● WHAT YOU WILL DO:
In your copy, include every line of the listing below exactly but none of the pictures.

● INFORMATION PROVIDED:
......

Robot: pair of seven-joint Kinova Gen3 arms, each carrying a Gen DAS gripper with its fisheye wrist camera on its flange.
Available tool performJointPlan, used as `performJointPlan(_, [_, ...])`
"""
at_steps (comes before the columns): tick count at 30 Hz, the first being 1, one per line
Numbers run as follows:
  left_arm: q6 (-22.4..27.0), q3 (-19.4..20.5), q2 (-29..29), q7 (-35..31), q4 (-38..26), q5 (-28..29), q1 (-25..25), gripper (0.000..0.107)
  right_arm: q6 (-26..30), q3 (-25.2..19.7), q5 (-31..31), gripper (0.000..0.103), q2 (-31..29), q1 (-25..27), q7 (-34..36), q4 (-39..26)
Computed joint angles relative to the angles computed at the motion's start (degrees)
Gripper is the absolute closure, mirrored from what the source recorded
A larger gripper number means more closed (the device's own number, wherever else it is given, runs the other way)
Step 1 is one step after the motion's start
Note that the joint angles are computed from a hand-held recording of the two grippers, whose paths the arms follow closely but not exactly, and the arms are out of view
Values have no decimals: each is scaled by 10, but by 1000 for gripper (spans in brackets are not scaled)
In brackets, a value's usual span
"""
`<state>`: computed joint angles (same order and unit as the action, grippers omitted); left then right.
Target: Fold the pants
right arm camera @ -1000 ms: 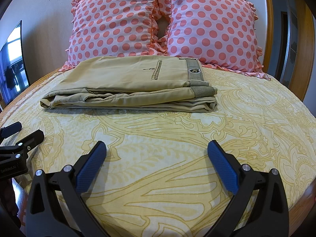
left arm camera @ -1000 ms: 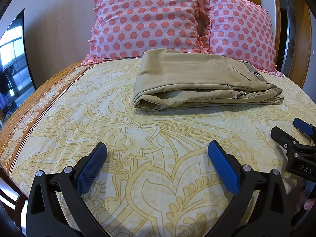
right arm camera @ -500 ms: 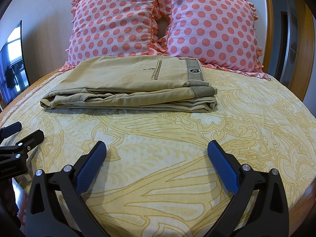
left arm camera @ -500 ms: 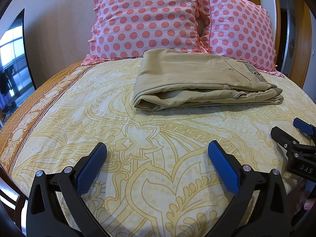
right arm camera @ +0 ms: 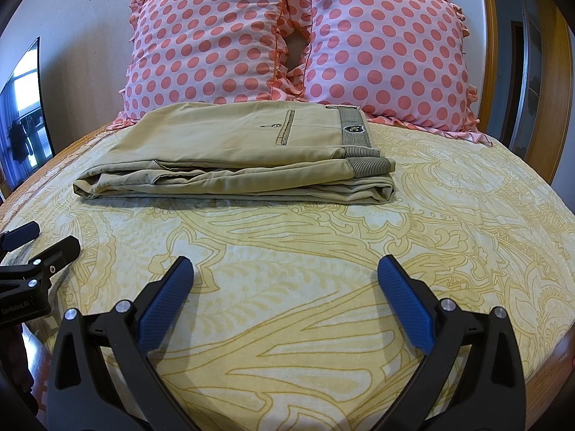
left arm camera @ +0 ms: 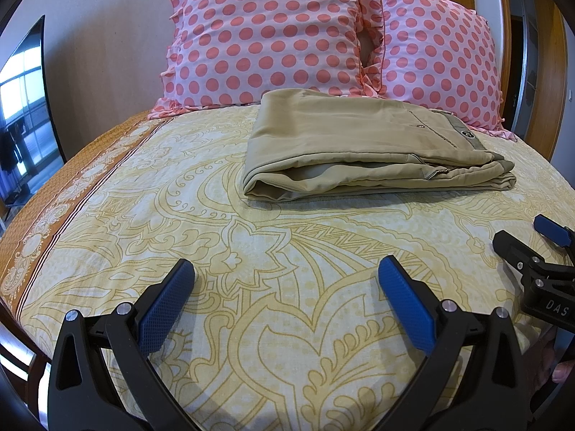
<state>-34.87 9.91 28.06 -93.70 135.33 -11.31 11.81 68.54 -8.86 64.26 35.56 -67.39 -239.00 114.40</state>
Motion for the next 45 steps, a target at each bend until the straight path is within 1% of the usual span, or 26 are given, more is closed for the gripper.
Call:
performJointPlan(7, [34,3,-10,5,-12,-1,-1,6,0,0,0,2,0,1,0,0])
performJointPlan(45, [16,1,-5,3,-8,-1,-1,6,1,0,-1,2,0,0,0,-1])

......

● EXERCISE RESULT:
Robot: pair of seven-joint Kinova Gen3 arms, each carrying a Gen DAS gripper with its fisheye wrist camera on its flange.
Available tool performJointPlan, used as `performJointPlan(_, [_, ...])`
"""
at_steps (comes before the columns): tick count at 30 Hz, the first being 1, one per line
Numbers run as follows:
  left_arm: q6 (-22.4..27.0), q3 (-19.4..20.5), q2 (-29..29), q7 (-35..31), q4 (-38..26), q5 (-28..29), q1 (-25..25), gripper (0.000..0.107)
  right_arm: q6 (-26..30), q3 (-25.2..19.7), q5 (-31..31), gripper (0.000..0.103), q2 (-31..29), q1 (-25..27), q7 (-34..36), q4 (-39..26)
Computed joint angles relative to the angles computed at the motion's start (degrees)
Gripper is the absolute closure, mirrored from what the source recorded
A larger gripper number means more closed (the device's own number, wherever else it is given, runs the other way)
Step 1 is one step after the motion's start
Note that the joint angles are computed from a hand-held recording of the two grippers, whose paths the arms follow closely but not exactly, and the arms are out of view
Values have no decimals: each is scaled by 10, but by 1000 for gripper (spans in brackets are not scaled)
In brackets, a value's usual span
"""
`<state>`: computed joint angles (same order and unit as the action, grippers omitted); left then right.
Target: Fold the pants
right arm camera @ -1000 ms: 
left arm camera @ -1000 ms: 
right arm camera @ -500 ms: 
left arm camera @ -500 ms: 
right arm camera @ +0 ms: 
left arm camera @ +0 ms: 
<state>-34.87 9.91 28.06 -93.70 135.33 -11.31 11.81 68.54 -8.86 64.26 35.56 -67.39 -239.00 114.40</state>
Motion for the next 45 steps, a target at each bend until the straight path is within 1% of the usual span, or 26 are given, more is closed for the gripper.
Call:
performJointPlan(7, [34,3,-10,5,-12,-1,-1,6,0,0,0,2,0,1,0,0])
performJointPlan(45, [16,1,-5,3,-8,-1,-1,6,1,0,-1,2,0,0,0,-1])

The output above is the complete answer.